Everything in the listing below should be repeated exactly, apart from the pictures.

• **Data segment**:
◆ ◆ ◆ ◆ ◆ ◆ ◆

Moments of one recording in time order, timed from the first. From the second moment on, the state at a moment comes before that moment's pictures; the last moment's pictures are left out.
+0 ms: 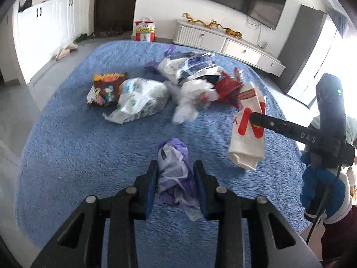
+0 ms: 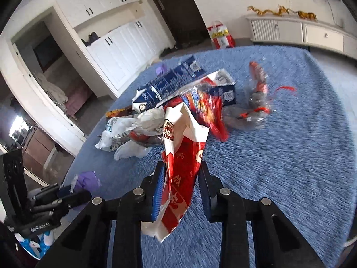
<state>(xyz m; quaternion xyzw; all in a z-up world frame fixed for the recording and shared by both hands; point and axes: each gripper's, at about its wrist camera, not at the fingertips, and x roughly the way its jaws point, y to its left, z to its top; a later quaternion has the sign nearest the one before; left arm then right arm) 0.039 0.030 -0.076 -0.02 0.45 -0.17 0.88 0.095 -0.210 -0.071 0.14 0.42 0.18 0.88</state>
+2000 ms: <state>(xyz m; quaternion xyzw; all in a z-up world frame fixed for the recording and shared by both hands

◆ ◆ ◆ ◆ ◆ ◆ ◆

• **Expected answer**:
Moments of one recording in time order, timed from the first. From the second moment on, the state at a moment comes before that moment's pictures; the last moment's pictures are left out.
+0 ms: 
+0 ms: 
<state>(xyz m; quaternion xyzw; all in a z-up world frame fixed for the recording and shared by both hands; point and axes: each gripper's, at about its wrist camera, not at the fingertips, and x roughly the way its jaws point, y to its left, z to its top; a later quaternion has the sign nearest the one before; left arm then right arm) 0.039 0.030 -0.076 -0.02 0.45 -0.17 0.88 0.095 -0.210 -0.071 0.14 0.42 0.18 0.88</state>
+2000 ms: <state>(xyz m; quaternion xyzw; all in a z-up world frame fixed for the recording and shared by both hands

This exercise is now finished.